For those that feared that the Saskatchewan government would continue the punishing austerity they laid out in 2017, this year’s budget came as a mild relief. While the 2018 budget doesn’t restore the cuts made last year, the government appears to have opted for holding the line – offering no major tax increases while avoiding the litany of program cuts that outraged the public in the previous budget.
One of the first rules of politics is to define yourself before your opponent does it for you. This budget was the first act of newly-minted Premier Scott Moe’s government that was guaranteed to receive public attention, and for a Premier who has yet to define himself or his government, replicating what was widely seen as a mean-spirited and unfair 2017 budget would have been to court political disaster. That a politician as adept as former Premier Brad Wall could not sell austerity to the public last year left little chance that a relative unknown like Scott Moe could. Certainly, this budget was a defining moment for Moe and his government, and they appeared unwilling to wear the public opprobrium that would have inevitably resulted from a continued slash and burn approach to the budget.

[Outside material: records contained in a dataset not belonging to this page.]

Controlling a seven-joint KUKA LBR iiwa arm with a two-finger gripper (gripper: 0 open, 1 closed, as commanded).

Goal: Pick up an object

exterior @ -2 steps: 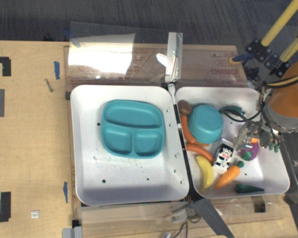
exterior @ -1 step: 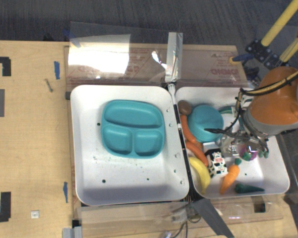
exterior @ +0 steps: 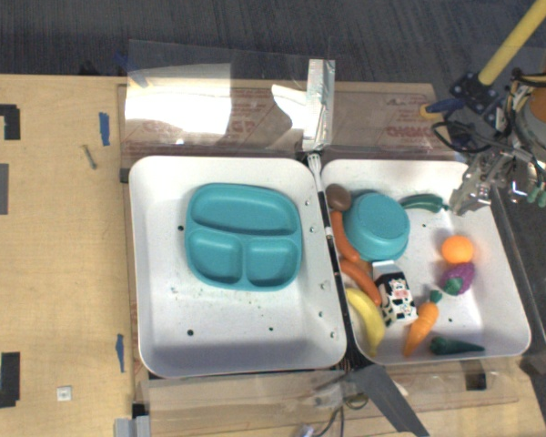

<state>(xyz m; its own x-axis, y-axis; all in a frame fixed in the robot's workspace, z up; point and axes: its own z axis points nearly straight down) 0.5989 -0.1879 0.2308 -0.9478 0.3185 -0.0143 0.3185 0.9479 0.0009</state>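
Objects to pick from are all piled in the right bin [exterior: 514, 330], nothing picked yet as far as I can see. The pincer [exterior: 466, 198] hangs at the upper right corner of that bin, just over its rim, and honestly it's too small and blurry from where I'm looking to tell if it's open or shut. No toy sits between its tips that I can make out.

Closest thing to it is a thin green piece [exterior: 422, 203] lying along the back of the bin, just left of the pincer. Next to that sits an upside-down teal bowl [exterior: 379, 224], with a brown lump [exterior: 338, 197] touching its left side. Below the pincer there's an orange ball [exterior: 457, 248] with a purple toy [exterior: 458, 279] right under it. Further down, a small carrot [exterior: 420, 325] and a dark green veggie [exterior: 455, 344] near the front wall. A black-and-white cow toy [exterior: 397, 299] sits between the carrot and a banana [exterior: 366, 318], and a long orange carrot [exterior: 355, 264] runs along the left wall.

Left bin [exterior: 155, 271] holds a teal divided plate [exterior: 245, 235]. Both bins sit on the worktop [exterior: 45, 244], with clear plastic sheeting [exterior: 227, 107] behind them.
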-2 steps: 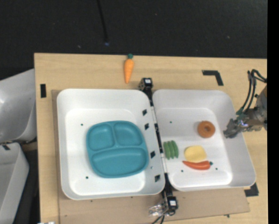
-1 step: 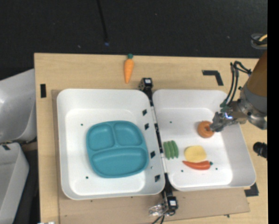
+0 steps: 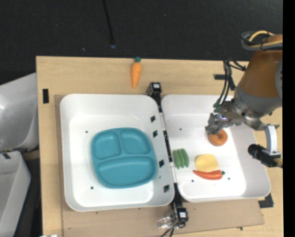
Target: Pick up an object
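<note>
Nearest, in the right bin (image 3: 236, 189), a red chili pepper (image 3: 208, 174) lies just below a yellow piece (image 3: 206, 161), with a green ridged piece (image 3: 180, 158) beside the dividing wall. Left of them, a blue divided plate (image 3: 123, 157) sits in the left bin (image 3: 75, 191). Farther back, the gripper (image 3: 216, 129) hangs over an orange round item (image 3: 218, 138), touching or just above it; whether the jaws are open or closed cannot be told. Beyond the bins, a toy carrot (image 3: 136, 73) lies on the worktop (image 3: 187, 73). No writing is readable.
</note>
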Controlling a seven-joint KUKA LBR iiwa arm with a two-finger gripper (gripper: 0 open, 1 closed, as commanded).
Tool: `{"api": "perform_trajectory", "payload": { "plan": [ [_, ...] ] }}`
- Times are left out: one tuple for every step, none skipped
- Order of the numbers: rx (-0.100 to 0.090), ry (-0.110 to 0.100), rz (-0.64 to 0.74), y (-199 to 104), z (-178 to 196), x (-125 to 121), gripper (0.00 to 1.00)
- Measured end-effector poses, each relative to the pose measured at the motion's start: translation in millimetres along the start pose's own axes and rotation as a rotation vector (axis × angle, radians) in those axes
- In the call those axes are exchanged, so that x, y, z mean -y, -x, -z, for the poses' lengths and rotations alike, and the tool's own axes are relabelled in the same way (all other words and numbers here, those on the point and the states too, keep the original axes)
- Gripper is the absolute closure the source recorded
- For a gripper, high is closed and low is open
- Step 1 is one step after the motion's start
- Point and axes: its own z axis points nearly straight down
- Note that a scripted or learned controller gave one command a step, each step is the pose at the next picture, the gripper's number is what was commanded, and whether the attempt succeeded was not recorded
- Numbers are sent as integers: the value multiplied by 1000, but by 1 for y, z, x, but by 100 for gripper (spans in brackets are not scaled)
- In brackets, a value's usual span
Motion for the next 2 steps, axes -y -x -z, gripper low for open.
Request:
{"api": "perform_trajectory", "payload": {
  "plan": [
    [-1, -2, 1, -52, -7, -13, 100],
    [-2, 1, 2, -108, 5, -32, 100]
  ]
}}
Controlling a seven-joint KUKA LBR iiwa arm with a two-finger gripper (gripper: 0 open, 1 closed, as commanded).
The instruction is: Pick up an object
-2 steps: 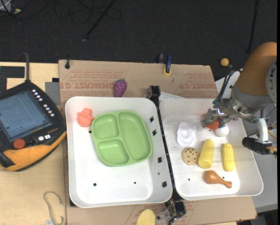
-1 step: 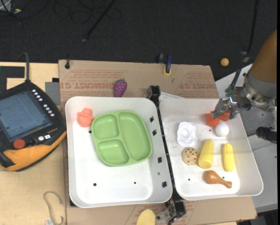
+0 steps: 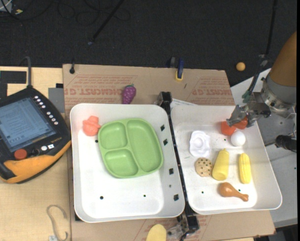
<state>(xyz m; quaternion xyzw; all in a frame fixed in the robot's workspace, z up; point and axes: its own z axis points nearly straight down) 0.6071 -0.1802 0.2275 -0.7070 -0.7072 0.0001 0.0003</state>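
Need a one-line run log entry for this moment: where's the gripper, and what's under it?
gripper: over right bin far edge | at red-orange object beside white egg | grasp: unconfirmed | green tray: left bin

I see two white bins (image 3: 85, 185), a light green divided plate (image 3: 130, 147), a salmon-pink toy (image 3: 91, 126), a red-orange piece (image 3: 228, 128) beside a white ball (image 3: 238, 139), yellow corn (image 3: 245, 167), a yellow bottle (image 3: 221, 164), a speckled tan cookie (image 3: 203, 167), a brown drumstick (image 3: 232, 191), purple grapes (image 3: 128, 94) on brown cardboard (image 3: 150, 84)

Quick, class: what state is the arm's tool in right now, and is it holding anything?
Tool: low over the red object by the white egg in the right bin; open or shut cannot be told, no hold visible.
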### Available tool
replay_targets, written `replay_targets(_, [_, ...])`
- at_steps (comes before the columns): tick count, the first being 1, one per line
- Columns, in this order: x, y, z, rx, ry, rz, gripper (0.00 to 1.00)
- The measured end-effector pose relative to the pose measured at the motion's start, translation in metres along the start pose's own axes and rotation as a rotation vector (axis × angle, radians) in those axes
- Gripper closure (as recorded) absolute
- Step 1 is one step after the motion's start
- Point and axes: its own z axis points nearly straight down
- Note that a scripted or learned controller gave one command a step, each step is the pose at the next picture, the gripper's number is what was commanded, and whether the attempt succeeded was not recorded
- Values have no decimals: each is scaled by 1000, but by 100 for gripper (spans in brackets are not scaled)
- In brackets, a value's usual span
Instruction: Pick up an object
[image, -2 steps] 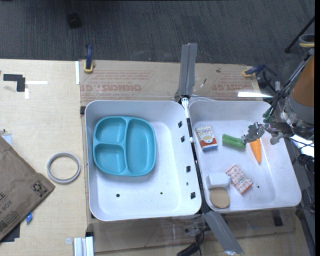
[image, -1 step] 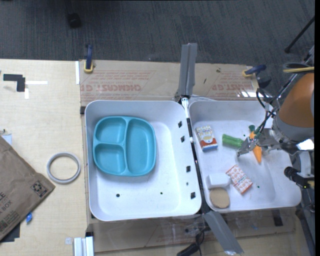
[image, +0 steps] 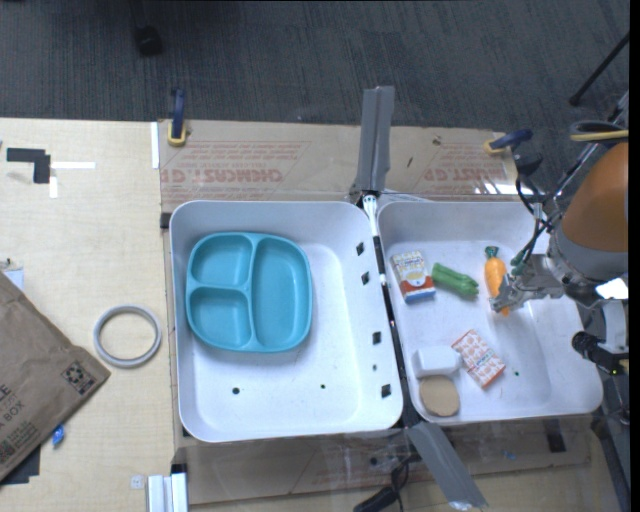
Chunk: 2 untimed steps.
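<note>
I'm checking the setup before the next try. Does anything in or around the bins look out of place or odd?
Nothing looks spilled or broken. The blue plate lies flat in the left bin. The carrot, green piece, packets and cookie lie apart in the right bin. A tape ring sits on the bench outside the bins.

The arm (image: 600, 200) is cut off by the right edge of the picture, so just its orange band and part of the wrist show; the gripper (image: 508, 297) is too small to tell how its fingers stand, and it covers the lower end of the toy carrot (image: 494, 272) near the right bin's (image: 560, 400) right wall; the cardboard box (image: 35, 385) runs off the left edge and bottom-left corner; print on the small packets (image: 412, 275) is unreadable.
</note>
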Motion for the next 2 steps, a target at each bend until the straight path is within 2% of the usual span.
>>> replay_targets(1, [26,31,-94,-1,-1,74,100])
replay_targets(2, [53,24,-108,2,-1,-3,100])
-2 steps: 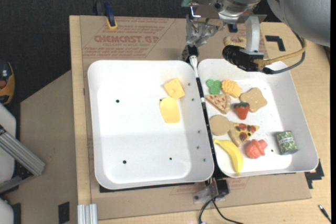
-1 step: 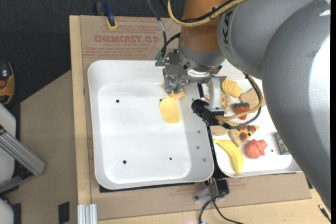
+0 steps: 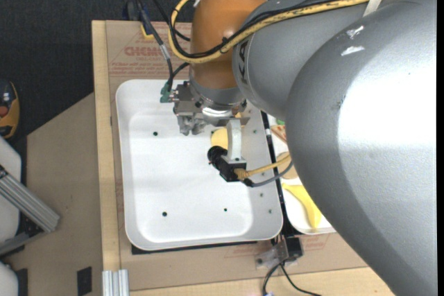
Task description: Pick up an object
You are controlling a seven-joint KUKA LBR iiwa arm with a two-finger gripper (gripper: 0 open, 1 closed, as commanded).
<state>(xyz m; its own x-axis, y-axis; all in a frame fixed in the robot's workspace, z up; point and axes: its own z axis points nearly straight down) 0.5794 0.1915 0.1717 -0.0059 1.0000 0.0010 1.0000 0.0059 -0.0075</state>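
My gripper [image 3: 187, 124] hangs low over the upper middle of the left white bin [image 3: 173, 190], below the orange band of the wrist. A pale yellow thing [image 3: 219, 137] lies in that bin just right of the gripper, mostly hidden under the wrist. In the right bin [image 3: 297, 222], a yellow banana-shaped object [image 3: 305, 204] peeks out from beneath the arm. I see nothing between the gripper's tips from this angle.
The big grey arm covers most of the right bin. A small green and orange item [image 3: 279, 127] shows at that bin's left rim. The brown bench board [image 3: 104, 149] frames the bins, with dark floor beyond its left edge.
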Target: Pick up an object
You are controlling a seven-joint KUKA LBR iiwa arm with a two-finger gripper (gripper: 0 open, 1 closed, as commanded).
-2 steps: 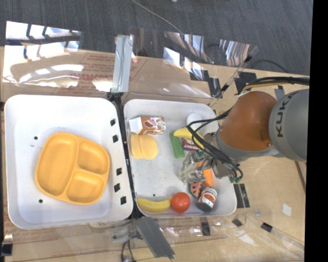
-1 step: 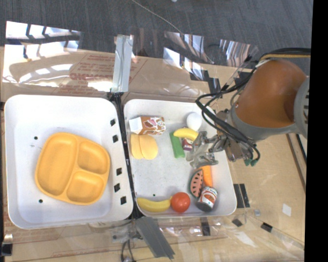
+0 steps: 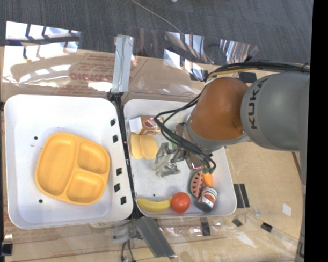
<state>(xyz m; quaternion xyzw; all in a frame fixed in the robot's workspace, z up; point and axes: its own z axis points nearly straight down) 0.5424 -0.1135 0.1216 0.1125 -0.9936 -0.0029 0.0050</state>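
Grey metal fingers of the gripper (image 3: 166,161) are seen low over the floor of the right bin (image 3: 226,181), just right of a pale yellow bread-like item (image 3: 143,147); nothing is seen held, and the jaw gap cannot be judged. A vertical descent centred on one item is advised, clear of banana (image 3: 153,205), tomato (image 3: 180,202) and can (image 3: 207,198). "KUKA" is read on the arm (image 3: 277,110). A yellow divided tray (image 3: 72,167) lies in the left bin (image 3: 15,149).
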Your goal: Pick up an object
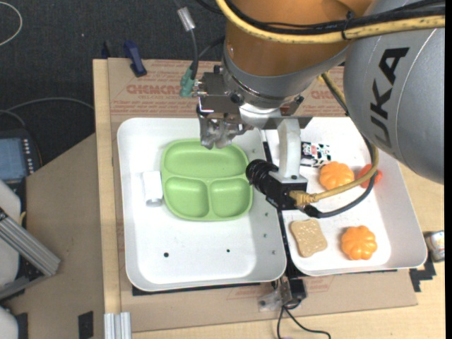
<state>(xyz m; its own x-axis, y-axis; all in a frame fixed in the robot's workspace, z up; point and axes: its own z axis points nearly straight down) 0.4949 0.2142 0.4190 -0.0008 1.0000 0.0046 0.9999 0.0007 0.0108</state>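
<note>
Single fixed camera above bench, tilted down. Both white bins in frame: left bin whole, right bin partly behind arm. Arm entering from right, close under lens, looming large across upper frame.

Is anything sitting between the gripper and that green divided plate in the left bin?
Nothing visible is in the way. The gripper is right at the far rim of the green plate. The small white block lies beside the plate's left edge, away from the gripper.
</note>
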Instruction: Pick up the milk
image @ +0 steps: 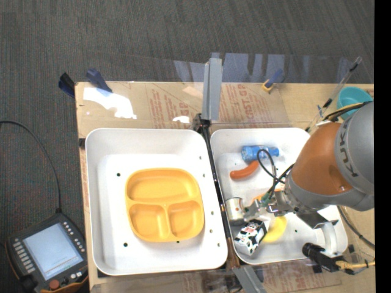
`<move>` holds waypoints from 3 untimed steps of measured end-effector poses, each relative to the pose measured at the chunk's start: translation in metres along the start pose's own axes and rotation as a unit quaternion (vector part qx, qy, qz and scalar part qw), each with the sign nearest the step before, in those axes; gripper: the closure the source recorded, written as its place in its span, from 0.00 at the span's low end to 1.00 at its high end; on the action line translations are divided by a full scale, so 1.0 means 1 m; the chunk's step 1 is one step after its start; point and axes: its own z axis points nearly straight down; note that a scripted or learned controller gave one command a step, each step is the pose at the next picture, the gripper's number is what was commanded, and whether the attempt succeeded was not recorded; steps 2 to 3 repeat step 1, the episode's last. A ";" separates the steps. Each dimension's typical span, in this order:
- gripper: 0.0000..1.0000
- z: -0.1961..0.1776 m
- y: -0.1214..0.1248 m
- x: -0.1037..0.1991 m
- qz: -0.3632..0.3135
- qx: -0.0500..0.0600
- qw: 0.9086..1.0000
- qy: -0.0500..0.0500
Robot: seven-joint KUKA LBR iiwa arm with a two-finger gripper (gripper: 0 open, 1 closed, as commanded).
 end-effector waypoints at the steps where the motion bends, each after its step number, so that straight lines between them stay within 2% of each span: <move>1: 0.00 0.017 0.026 -0.006 -0.091 0.002 0.996 -0.002; 3: 0.00 0.017 0.026 -0.006 -0.091 0.002 0.996 -0.002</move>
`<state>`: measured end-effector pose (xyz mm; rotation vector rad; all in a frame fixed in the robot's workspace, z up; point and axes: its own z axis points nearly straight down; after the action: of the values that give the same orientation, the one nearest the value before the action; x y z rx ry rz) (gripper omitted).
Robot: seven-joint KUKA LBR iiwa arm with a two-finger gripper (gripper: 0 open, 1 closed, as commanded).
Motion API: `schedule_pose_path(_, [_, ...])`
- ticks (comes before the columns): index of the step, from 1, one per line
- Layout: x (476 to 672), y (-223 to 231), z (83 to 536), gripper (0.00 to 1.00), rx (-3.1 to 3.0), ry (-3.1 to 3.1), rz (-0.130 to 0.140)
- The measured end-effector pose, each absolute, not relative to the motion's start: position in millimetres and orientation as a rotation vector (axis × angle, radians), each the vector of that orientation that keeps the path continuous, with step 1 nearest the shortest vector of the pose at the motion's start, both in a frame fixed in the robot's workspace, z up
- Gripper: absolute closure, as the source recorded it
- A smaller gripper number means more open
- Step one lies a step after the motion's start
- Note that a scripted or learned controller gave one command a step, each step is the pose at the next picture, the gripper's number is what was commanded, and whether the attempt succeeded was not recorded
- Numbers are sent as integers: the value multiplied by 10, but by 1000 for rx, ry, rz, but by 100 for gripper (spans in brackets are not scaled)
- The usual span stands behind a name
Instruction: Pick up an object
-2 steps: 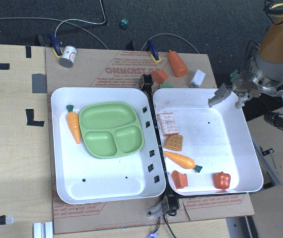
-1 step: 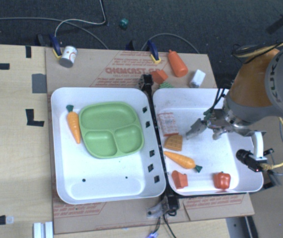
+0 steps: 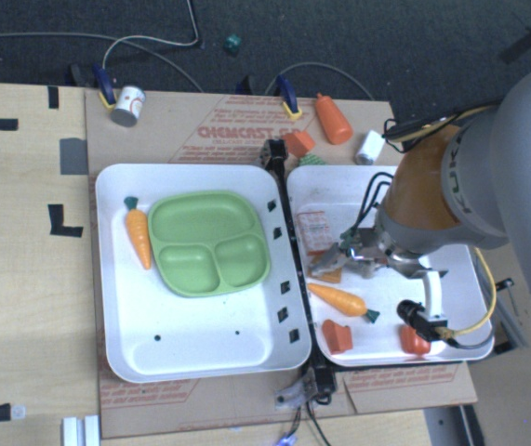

That being said, while the 2018 budget is more measured in that it doesn’t replicate a 2017 budget that saw cuts and tax increases land disproportionately on the shoulders of the poor while simultaneously lavishing multiple tax breaks on corporations, it certainly doesn’t do the more vulnerable in our province any favours. The province is suspending the Saskatchewan Rental Housing Supplement (SRHS), which will force the poorest in the province to devote even more of their meagre earnings towards rent. This continues the government’s myopic focus on wrenching cost-savings from programs explicitly designed to support the poorest in the province. While the government did increase education spending by $30 million, it restores little more than half of the $54 million that was cut last year. School boards will be forced to find even more “efficiencies” in the classroom, even as student enrolment expands. As we have seen in the past, these “efficiencies” seem to fall disproportionately on special needs supports and programs.
If there is a small sliver of a silver-lining in this budget, perhaps it’s the government’s growing recognition that austerity during a downturn is bad economic policy. It’s better to allow positive economic growth fight your deficits than deep cuts that can jeopardize positive economic growth, a point the CCPA Saskatchewan Office has been at pains to make over the past few years. After two years of negative economic growth, the economic assumptions in the 2018 budget are betting that a return to positive economic growth will do much of the heavy lifting of fighting the deficit. While this is welcome, it further throws into question the wisdom of the 2017 budget cuts and the government’s embrace of austerity, all evidence to the contrary.
Also welcome is the government’s recognition that its planned corporate and personal income tax cut reductions were ill-advised and unsustainable. But even with these walk-backs, the paucity of the government’s current corporate income tax rate is reflected in the composition of revenues for the 2018 budget. As University of Saskatchewan Political Studies professor Charles Smith points out, the government received twice as much revenue from Crown Corporations ($1.1 billion) than all other corporations in Saskatchewan combined ($621 million). We would do well to remember this discrepancy, should the government float the desirability of further Crown privatizations in the future.
Simon Enoch is the Director of the Saskatchewan Office of the Canadian Centre for Policy Alternatives.